## INSTRUCTIONS FOR THE TASK:
Could you filter the data below down to the lines that hold the word "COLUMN"?

## EXERCISE INPUT:
________________________________________

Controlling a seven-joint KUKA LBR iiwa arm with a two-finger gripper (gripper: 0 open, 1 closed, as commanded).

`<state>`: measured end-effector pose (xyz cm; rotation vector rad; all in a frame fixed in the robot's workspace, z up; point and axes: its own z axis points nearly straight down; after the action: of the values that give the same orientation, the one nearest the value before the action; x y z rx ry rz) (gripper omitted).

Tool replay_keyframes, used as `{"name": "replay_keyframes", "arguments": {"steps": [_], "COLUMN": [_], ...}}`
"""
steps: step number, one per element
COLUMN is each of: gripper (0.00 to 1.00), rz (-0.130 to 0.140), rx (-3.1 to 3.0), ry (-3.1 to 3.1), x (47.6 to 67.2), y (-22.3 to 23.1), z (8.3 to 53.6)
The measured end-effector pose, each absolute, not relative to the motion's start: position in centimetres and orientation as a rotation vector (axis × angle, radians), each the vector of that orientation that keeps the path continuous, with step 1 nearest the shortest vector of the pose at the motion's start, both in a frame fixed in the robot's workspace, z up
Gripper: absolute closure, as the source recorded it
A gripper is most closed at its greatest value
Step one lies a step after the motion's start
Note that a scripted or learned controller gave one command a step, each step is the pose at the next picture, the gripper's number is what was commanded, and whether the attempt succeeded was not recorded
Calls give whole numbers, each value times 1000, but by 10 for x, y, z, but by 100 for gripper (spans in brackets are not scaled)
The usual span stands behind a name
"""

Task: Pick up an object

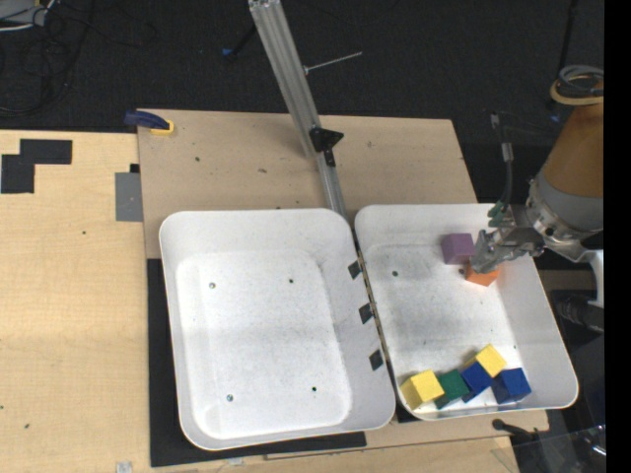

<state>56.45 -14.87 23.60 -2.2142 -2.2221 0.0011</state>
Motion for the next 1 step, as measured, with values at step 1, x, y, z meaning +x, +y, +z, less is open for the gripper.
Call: {"name": "replay_keyframes", "arguments": {"steps": [1], "gripper": [100], "rz": [0], "rx": [-2213], "ry": [-2223], "x": [568], "y": [-92], "z": [237]}}
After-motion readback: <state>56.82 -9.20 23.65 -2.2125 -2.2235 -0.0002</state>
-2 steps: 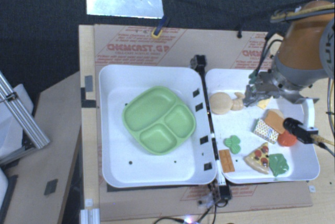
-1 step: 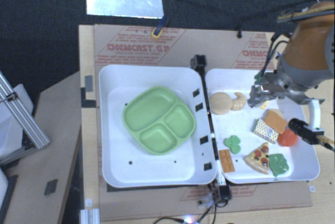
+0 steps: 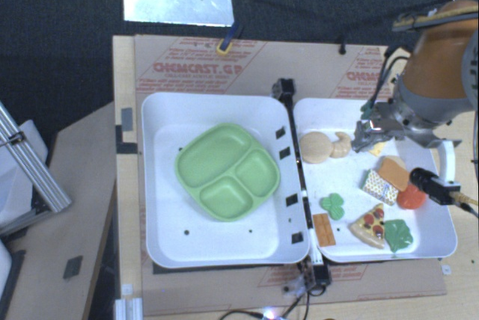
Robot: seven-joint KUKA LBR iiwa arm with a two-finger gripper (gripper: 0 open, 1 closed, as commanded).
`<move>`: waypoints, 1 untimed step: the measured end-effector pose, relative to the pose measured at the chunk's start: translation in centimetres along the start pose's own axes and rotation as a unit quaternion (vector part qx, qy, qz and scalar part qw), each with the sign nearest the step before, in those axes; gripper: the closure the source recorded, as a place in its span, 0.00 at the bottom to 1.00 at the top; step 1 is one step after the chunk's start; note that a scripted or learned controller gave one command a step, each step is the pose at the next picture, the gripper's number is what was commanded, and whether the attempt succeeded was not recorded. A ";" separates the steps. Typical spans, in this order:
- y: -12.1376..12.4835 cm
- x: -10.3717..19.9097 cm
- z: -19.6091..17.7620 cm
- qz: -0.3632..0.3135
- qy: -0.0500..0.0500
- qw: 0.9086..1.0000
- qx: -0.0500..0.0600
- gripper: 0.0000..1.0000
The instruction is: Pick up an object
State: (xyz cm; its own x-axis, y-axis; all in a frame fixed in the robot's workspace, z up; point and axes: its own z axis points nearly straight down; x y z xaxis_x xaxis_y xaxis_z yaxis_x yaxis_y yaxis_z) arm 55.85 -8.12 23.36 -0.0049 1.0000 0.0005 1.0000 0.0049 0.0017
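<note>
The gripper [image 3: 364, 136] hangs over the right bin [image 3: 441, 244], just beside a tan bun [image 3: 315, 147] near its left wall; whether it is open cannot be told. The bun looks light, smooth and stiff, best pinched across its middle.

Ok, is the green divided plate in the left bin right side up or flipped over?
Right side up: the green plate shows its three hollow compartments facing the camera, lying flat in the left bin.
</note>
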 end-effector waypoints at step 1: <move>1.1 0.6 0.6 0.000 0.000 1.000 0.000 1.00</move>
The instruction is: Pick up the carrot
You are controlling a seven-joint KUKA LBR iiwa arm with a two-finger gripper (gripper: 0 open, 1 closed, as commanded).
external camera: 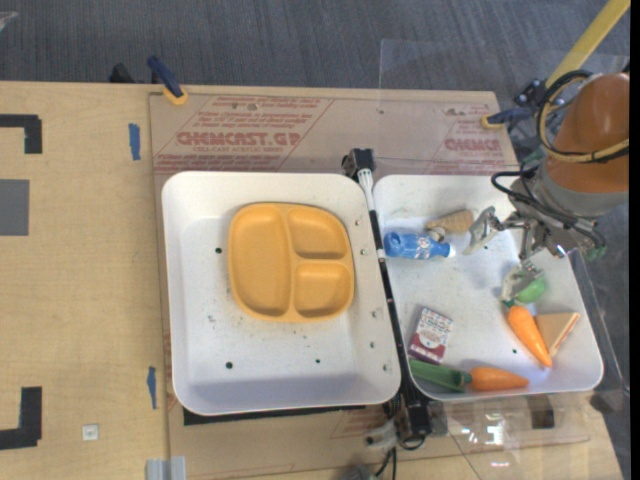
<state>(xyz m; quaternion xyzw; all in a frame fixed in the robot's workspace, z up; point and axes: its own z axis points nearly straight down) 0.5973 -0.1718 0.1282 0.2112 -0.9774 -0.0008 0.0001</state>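
Hovering over the right bin [592,368], the gripper [527,260] sits just above the carrot [528,334], which lies near the bin's right wall beside a tan wedge [557,326]. Can't tell its finger state, honestly.

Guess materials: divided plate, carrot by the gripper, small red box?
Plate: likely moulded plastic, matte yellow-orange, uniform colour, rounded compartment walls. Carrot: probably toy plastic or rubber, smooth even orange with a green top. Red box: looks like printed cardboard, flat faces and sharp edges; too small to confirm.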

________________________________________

## ANSWER FOR THIS EXERCISE:
Tool replay_keyframes, used as `{"name": "replay_keyframes", "arguments": {"steps": [_], "COLUMN": [_], ...}}`
COLUMN is each of: gripper (0.00 to 1.00), rz (-0.130 to 0.140), rx (-3.1 to 3.0), ry (-3.1 to 3.1), x (47.6 to 67.2), y (-22.3 to 23.1), z (8.3 to 53.6)

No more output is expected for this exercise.